*WHAT YOU NEED TO DO*. If a line of the material holds the string "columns", please copy it.

* * * * * * * * *

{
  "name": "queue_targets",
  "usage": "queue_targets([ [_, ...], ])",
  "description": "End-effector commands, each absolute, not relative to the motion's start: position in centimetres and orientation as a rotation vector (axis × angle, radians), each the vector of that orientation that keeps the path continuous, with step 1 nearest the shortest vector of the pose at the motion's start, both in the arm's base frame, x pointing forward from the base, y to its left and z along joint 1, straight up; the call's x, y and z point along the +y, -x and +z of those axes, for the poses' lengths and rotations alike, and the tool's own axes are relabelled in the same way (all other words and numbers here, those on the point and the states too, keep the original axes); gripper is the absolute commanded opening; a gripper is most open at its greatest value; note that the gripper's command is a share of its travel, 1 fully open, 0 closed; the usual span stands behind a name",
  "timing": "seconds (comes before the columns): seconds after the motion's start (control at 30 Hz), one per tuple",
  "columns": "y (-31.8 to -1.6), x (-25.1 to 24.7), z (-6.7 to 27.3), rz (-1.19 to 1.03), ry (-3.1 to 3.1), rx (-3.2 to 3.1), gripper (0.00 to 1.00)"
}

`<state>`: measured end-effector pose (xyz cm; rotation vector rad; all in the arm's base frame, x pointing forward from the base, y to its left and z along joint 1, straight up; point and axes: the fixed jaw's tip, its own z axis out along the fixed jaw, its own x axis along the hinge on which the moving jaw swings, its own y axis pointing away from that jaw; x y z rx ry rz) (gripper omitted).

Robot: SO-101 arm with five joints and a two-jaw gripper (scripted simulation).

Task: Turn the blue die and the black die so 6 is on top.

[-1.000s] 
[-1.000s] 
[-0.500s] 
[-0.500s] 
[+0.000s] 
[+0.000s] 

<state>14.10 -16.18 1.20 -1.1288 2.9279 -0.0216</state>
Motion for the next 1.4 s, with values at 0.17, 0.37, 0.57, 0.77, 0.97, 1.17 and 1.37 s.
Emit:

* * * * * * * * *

*ANSWER FOR THIS EXERCISE*.
  "timing": "seconds (comes before the columns): seconds after the motion's start (control at 30 Hz), one per tuple",
  "columns": "y (-31.8 to -1.6), x (-25.1 to 24.7), z (-6.7 to 27.3), rz (-1.19 to 1.03), ry (-3.1 to 3.1), rx (-3.2 to 3.1), gripper (0.00 to 1.00)"

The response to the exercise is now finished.